WHAT THIS TASK INVOLVES
Pictures are not part of the copy. Set down exactly the lines from the one containing "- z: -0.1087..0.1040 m" through the last line of the material below.

SUPPLIED INFORMATION

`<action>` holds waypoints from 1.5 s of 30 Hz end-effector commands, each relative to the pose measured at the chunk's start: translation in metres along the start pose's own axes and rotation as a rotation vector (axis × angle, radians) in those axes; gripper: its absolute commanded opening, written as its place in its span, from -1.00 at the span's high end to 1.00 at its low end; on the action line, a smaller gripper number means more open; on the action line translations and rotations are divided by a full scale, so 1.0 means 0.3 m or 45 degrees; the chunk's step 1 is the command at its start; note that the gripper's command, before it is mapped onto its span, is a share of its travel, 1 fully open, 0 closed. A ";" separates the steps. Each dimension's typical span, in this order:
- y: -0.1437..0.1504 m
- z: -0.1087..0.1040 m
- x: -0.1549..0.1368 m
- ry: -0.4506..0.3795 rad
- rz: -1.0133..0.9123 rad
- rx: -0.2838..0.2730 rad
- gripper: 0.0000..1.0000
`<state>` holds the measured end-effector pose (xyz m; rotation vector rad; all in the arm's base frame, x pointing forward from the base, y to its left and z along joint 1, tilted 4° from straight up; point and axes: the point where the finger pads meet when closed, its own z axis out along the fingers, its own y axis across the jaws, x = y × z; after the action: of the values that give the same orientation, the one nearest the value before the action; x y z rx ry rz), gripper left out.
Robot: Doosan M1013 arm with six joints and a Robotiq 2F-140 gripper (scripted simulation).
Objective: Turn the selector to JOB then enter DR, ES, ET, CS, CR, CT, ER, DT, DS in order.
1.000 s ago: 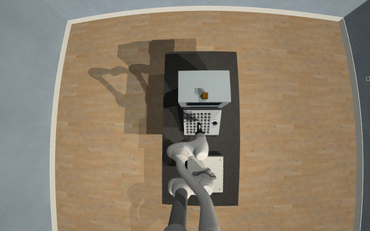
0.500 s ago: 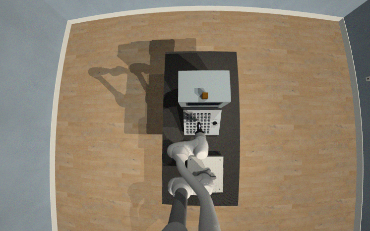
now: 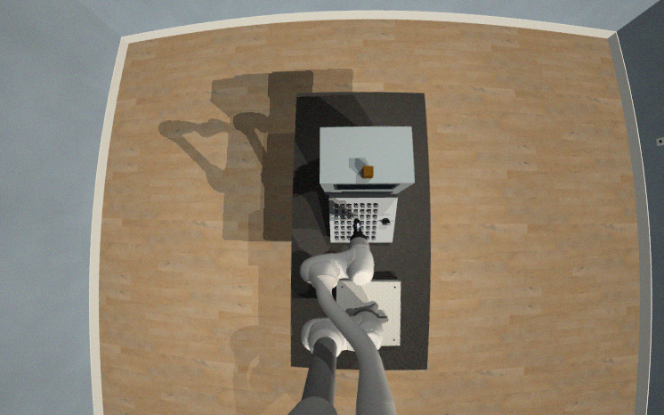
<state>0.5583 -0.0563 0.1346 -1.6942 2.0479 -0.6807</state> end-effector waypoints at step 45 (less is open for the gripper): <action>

FINISHED EXERCISE
- z: -0.1087..0.1040 m
- x: -0.1549..0.1368 m
- ry: -0.4506..0.3795 rad
- rz: -1.0133..0.9123 rad
- rx: -0.2838..0.2730 rad
- gripper: 0.0000..1.0000
`<state>` holds the measured end-effector pose (xyz m; rotation vector rad; all in the arm's base frame, x pointing forward from the base, y to its left and z along joint 1, tilted 4° from straight up; point and axes: the point where the finger pads meet when closed, its own z axis out along the fingers, its own y axis across the jaws, x = y × z; after the action: of the values that give the same orientation, the one nearest the value before the action; x y z rx ry rz), gripper left out.
Robot: Doosan M1013 arm with six joints and a Robotiq 2F-140 gripper (scripted simulation).
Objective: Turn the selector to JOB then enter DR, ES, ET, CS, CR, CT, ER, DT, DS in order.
1.000 s ago: 
0.500 s ago: 
now: 
<state>0.5583 -0.0563 0.1346 -1.6942 2.0479 -0.6807</state> end-effector waypoints at step 45 (less is open for the gripper): <action>

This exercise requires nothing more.